B. LES DÉPENSES PUBLIQUES ADJUVANT MAJEUR DE LA CROISSANCE ?
Les modèles explicatifs de la croissance économique ne sont pas parvenus à rendre compte avec une suffisante précision des ressorts de la croissance, faisant ressortir l'existence d'une variable essentielle mais inexpliquée, nommée « productivité globale des facteurs ».
Les essais d'identification de cette productivité ont débouché sur plusieurs travaux, à la base de la théorie dite de « la croissance endogène » ( par opposition à la théorie traditionnelle qui l'attribuait à des facteurs exogènes , essentiellement non maîtrisables), faisant ressortir le rôle des dépenses publiques sur la croissance .
Même si les preuves empiriques de cette nouvelle approche sont discutées, certains faits stylisés suggèrent qu'il convient aujourd'hui, plutôt que d'en écarter systématiquement l'utilité, de progresser sur la connaissance du lien entre dépenses publiques et croissance économique.
1. L'échec des modèles classiques de croissance a débouché sur la consécration du rôle des dépenses publiques dans le rythme de la croissance
La croissance économique potentielle est expliquée dans les modèles classiques 64 ( * ) par la combinaison quantitative des facteurs travail et capital. Le taux de croissance est le produit du taux de croissance du travail et du capital à quoi s'ajoutent les gains de productivité globale des facteurs .
Celle-ci représente un résidu mesuré à partir des variations quantitatives des facteurs de production que sont le travail et le capital, mais qui n'est pas observé. N'étant pas observé, ce résidu est resté longtemps inexpliqué et, par conséquent, attribué à des événements aléatoires sur lesquels la maîtrise manque. Cette approche consacre la dimension en partie exogène de la croissance économique , résultat d'une causalité indéterminable et par conséquent sans utilité pour la politique économique. Ce résultat est apparu d'autant plus décevant que la productivité globale des facteurs a pu être rendue responsable d'une proportion considérable de la croissance économique, l'augmentation des quantités de travail et de capital étant loin de pouvoir rendre compte de la croissance réellement observée.

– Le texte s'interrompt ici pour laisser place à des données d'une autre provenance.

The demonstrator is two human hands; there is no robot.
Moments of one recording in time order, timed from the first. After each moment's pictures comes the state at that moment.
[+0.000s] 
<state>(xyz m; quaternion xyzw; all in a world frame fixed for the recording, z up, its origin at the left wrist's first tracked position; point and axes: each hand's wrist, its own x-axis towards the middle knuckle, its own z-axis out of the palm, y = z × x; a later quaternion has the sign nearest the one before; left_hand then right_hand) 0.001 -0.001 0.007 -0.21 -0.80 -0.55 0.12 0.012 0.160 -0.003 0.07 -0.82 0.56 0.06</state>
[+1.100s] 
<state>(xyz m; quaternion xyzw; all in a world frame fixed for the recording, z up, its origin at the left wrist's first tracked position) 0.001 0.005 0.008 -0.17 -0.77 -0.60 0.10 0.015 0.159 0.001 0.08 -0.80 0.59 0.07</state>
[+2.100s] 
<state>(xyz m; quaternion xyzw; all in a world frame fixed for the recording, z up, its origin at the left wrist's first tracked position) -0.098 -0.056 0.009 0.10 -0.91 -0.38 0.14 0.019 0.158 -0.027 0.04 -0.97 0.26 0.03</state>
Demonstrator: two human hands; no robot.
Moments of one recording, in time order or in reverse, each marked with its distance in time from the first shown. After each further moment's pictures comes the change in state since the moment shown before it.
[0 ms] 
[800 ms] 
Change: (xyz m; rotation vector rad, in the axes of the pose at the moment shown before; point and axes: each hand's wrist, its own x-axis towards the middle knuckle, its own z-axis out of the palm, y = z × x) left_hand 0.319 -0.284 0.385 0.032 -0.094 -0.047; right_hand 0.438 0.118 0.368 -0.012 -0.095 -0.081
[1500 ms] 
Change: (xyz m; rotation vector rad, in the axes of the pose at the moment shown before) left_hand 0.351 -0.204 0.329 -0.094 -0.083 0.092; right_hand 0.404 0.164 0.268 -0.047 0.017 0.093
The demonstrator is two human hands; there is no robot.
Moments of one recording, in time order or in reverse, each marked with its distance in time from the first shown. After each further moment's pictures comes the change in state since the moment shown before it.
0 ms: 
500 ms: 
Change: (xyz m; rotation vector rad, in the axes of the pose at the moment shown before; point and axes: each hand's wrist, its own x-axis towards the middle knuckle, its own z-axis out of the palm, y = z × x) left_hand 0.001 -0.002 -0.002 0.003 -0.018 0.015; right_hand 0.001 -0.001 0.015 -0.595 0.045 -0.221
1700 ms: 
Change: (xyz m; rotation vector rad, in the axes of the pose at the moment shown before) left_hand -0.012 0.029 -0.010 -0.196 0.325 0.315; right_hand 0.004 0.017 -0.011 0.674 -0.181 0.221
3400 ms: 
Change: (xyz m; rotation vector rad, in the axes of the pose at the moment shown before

Face à la résignation manifestée par les résultats de cette approche exogène de la croissance économique , des tentatives d' endogénéisation 65 ( * ) de la productivité globale des facteurs sont apparues avec un certain retard puisqu'elles datent de la moitié des années 80 66 ( * ) .
Dans ces travaux, la productivité globale des facteurs ressort comme étroitement déterminée par les politiques publiques et, notamment, par les dépenses publiques . Les dépenses publiques productives peuvent augmenter non seulement le niveau de la production mais encore le rythme de croissance de l'économie.
Les mécanismes en cause relèvent fondamentalement de l'idée que les dépenses publiques permettent de produire des biens que le marché n'engendrerait pas ou pas suffisamment parce qu'il est impossible à un agent privé d'en rentabiliser la production.
Tel est le cas pour les biens publics ou les externalités que des domaines comme l'éducation ou la recherche caractérisent tout particulièrement.
On remarque que ces activités sont a priori à la base de progrès d'efficacité en produisant, en particulier, des innovations de produits ou de procédés qui permettent de démultiplier les effets de l'augmentation quantitative des facteurs de production sur la croissance économique 67 ( * ) .
* 64 En particulier, dans le modèle de Solow.
* 65 L'endogénéisation consiste à sortir de l'idée que la productivité ne peut s'expliquer pour la relier à des variables économiques identifiables.
* 66 Romer (1986, 1990), Lucas (1988), Barro (1990), Rebelo (1991).
* 67 Une grande partie de la « Stratégie de Lisbonne » européenne repose sur ces analyses.